Five or 10 years ago, I’d have included Trevor Hoffman. He was the career leader in saves under Mariano Rivera surpassed him, and I used to vote for big-time closers as a matter of course. My feeling about closers has, shall we say, evolved. The most valuable reliever in the postseason just completed was Andrew Miller, who worked 19 1/3 innings while recording one save, which reminds us that the final three outs aren’t always the most important three outs. If it’s a choice between a starting pitcher of the highest caliber – Mussina and Schilling, say – and Hoffman, that’s no choice at all.

(Truth to tell, I came closer to voting for Billy Wagner, who had 179 fewer saves than Hoffman but at his peak was the more dominant pitcher. And I will have no problem voting for Rivera in 2019 because – duh – he's the Babe Ruth of closers. If you add Hoffman's and Wagner's Baseball-Reference WAR values together, you get 56.5. Mo's career WAR is 57.2.)

Back to PEDs: I’ve voted for Bonds and Clemens every year – and voted for McGwire a time or two – because I cannot sit in my comfy chair and say, “X number of homers/strikeouts should be voided because they took PEDs.” How many of Bonds’ 762 home runs wouldn't have been home runs if he’d taken only Vitamin C? Ten? Twenty? Two hundred? When exactly did he starting juicing? How many homers did he hit off pitchers who were themselves using PEDs? Should those have canceled each other out? Should they have counted double?

The point being: I don’t know, and neither do you. Baseball, in its blithering idiocy, left it to us HOF voters to be ex post facto pharmacologists while allowing the records of PED users/suspects to remain on the books. As much as we might like to believe that Hammerin’ Hank remains the Real Home Run King, he’s not. You could look it up. He’s still at 755. Bonds has seven more.

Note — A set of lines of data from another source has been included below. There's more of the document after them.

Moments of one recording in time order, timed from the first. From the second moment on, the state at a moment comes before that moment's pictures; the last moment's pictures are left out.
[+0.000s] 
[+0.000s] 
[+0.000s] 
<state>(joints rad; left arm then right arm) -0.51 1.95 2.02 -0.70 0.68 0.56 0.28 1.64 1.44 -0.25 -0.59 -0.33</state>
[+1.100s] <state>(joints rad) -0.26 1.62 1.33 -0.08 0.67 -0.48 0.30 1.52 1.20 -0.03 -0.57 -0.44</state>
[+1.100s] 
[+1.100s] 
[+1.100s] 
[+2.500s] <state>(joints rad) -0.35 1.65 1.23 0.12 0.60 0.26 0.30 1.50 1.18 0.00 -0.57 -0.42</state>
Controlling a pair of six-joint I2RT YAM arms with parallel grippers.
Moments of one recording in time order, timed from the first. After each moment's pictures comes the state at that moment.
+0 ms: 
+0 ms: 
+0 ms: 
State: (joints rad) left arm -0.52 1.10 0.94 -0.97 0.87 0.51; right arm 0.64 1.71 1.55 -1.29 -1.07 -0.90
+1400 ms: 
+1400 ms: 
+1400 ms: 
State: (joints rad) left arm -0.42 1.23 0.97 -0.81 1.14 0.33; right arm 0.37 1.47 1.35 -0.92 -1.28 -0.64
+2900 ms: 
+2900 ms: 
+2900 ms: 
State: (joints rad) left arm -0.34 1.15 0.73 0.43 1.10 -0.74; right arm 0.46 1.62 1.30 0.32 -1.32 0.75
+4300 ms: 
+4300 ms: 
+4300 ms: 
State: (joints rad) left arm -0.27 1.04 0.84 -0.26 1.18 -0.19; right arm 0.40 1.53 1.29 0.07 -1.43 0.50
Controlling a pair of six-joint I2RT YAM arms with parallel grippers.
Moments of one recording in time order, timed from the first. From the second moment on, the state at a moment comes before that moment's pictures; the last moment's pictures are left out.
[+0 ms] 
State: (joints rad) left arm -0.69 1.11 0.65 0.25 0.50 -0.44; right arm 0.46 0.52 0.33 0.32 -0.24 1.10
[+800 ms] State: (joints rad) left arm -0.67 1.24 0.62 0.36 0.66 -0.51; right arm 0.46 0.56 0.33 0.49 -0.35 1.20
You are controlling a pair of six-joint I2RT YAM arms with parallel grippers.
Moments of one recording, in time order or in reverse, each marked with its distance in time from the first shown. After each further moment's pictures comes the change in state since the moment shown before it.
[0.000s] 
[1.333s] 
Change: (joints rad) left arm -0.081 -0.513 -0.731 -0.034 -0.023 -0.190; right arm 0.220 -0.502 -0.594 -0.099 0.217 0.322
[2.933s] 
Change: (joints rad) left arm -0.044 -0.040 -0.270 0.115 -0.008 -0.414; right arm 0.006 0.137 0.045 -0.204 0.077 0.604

In 2013, Bonds' first year of Hall eligibility, the greatest player post-Ruth was named on 36.2 percent of the ballots – less than half the 75 percent needed for enshrinement. Clemens, among the five best pitchers ever, made 37.6 percent. Last year the two were at 44.3 and 45.2 percent, respectively. But if we check Ryan Thibodaux's HOF tracker of ballots made public by the voter , we see that Bonds is at 62.5 and Clemens 61.6 for this year, while Bagwell and Pudge are above the 75 percent line of demarcation. (Results will be announced Wednesday.)

I don’t know if this surge of support for suspected PED miscreants is due to the HOF’s tightening of voter ranks, or to a hey-Bud-got-in backlash, or simply to a softening over time. But I do know that Bonds and Clemens now have a real chance to make it – not this year, but soon. Whatever the cause, something is different.

Baseball tried to have it both ways, but the only certainty we voters can find are the numbers in the record book. As long as those records are allowed to stand -- without even a Ford Frick asterisk -- the men who compiled those records shouldn't be regarded as second-class citizens. I cannot vote on what's unknown and surely unknowable. I can vote only on what's there.